The problem => Copy out the lines below that hold the word "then".

Records supplied =>
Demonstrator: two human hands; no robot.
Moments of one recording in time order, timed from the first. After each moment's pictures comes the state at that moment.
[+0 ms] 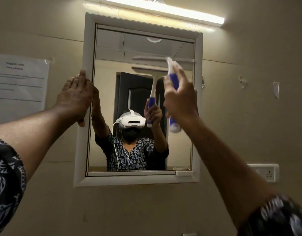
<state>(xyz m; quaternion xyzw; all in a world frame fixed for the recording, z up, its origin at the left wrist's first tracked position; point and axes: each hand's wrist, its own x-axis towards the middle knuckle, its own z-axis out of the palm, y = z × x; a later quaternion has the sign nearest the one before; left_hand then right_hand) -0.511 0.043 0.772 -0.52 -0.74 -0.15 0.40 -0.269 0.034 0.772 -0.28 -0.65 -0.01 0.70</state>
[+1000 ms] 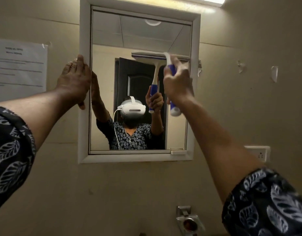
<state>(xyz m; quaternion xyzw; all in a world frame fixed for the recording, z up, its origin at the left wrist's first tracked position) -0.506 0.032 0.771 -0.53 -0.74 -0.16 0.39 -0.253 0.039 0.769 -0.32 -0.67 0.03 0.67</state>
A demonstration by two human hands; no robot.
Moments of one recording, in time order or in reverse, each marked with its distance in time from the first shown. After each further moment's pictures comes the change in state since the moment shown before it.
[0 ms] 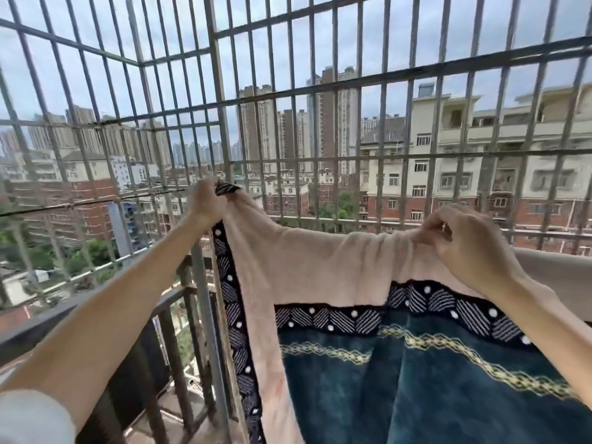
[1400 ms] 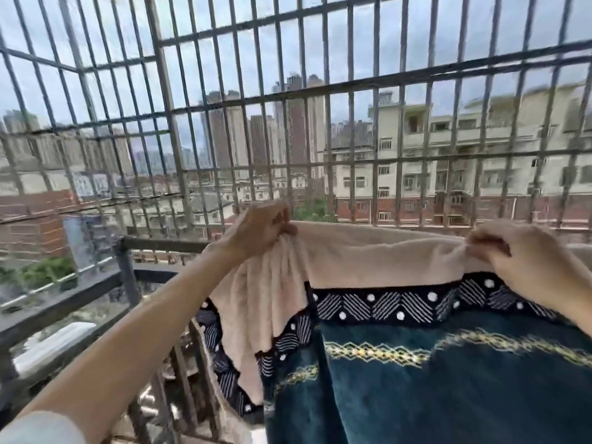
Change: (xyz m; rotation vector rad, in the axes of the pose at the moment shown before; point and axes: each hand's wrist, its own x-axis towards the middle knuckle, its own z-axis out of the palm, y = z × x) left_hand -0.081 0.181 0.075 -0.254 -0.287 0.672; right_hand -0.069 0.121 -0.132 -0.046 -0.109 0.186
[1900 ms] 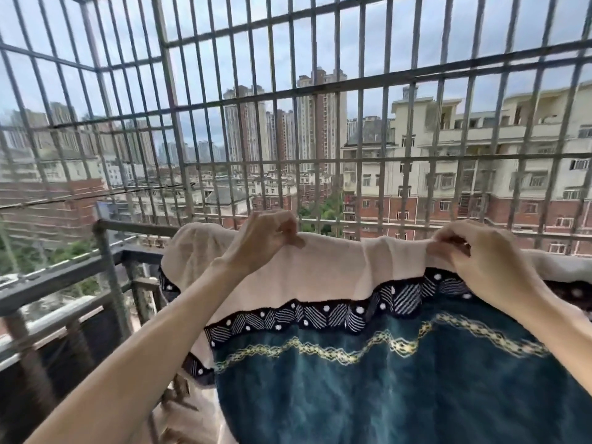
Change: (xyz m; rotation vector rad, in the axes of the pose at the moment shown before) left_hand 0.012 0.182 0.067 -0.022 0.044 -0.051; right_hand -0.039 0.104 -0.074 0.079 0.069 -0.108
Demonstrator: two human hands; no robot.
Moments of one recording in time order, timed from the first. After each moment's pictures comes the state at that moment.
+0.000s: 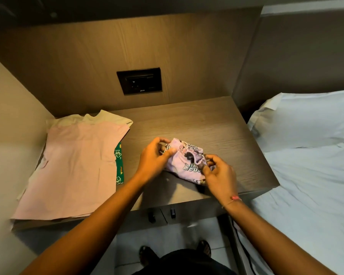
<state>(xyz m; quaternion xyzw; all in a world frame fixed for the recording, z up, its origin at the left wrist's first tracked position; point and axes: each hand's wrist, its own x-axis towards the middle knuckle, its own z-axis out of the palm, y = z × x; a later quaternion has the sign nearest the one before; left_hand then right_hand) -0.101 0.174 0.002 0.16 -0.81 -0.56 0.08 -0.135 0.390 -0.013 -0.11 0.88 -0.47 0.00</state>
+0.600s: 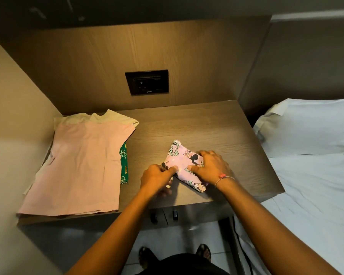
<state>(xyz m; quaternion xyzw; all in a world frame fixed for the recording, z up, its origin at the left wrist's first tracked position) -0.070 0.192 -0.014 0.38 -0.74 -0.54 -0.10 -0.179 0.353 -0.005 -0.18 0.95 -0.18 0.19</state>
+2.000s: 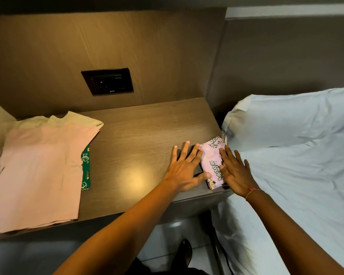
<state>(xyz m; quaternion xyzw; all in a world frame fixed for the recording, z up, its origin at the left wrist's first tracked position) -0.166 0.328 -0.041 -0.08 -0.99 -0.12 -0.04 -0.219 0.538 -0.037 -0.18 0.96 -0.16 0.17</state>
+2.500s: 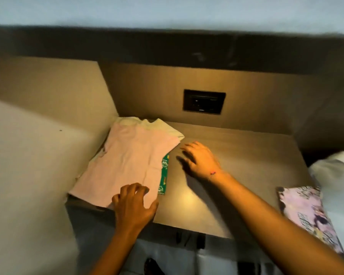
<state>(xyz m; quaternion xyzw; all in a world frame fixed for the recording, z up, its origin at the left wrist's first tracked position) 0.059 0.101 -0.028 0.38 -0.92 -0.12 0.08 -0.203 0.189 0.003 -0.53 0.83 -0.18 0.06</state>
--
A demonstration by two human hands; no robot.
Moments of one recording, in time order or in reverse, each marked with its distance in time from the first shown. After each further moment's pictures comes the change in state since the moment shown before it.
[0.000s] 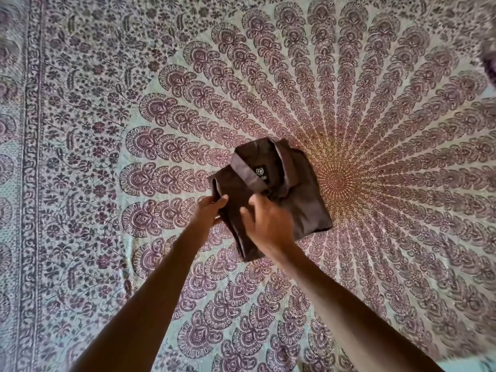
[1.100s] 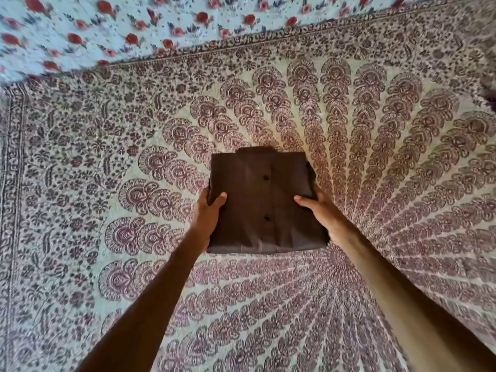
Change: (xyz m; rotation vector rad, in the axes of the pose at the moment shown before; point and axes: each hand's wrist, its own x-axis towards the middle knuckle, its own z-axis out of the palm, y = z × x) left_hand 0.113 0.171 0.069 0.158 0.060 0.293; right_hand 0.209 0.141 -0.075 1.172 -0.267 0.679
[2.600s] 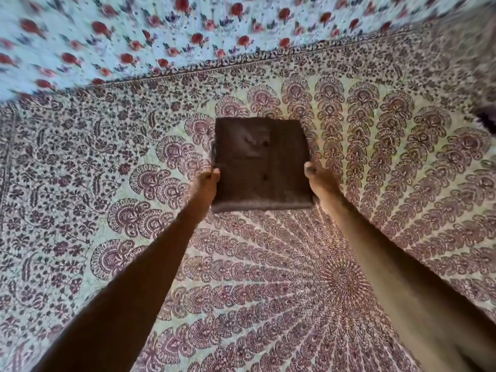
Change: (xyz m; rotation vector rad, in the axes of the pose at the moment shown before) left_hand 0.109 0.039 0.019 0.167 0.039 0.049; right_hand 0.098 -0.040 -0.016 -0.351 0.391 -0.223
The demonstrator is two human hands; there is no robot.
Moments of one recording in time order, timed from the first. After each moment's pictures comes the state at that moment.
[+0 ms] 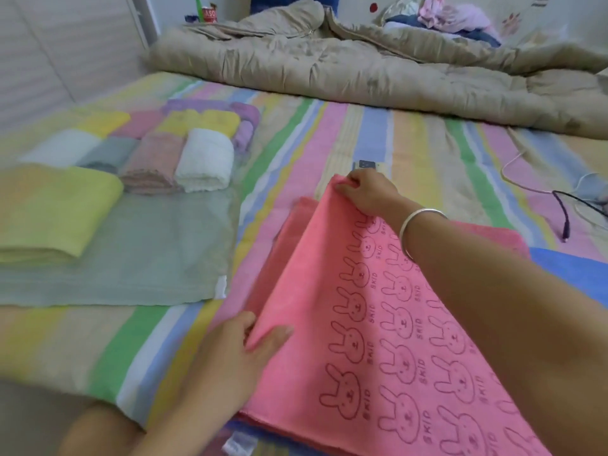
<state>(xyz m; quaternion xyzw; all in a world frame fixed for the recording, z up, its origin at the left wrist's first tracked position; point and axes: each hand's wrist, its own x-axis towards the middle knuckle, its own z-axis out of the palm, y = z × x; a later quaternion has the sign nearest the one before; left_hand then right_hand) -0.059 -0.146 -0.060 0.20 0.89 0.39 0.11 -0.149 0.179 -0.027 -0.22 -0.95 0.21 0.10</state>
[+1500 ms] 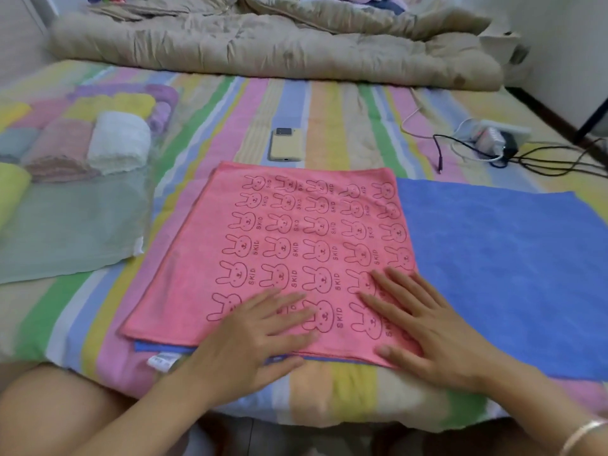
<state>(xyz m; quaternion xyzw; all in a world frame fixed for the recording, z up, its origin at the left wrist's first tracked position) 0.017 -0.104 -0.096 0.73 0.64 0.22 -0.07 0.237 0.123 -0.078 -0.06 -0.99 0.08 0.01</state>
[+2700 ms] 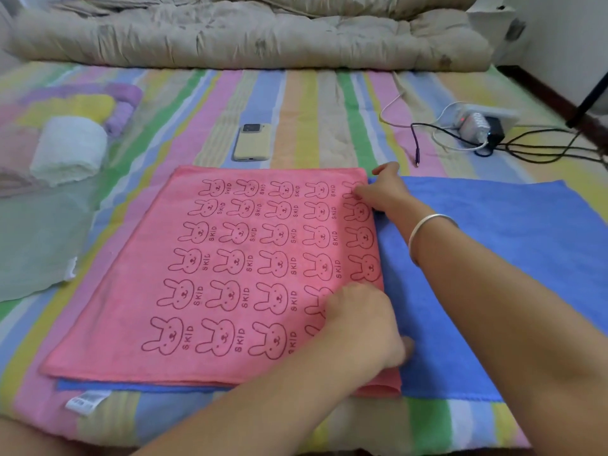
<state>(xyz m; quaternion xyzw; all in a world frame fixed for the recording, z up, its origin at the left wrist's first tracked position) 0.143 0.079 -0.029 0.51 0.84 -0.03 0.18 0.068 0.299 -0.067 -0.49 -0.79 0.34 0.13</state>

Task solution =>
<state>(xyz m; quaternion xyzw; all in a world frame fixed for the recording, z up, its origin at the left wrist's first tracked position; point and axes: each hand's wrist, its own x-axis towards the middle knuckle, its own z-axis out of the palm, y = z × x; a later quaternion has the sign nearest the one before; left_hand then right_hand) -0.511 0.043 0.772 -0.52 -0.74 -0.15 0.40 -0.269 0.034 0.772 -0.28 -0.65 -0.01 0.70</state>
<state>(xyz m; quaternion xyzw; all in a world frame fixed for the recording, z up, its origin at the left wrist's first tracked position; point and axes: each hand's wrist, its own x-axis towards the middle knuckle, its own z-axis out of the palm, y = z × x; a later quaternion has the sign nearest the one before; left_hand then right_hand) -0.101 0.174 0.002 0.16 -0.81 -0.56 0.08 -0.135 0.390 -0.013 -0.11 0.88 -0.47 0.00</state>
<state>(xyz m; quaternion xyzw; all in a world frame fixed for the recording, z up, its origin at the left wrist's first tracked position; point and axes: each hand's wrist, its own x-axis towards the middle knuckle, its own z-axis out of the palm, y = z × x; a later quaternion has the sign nearest the one before; left_hand then right_hand) -0.059 -0.146 -0.060 0.20 0.89 0.39 0.11 -0.149 0.179 -0.027 -0.22 -0.95 0.21 0.10</state>

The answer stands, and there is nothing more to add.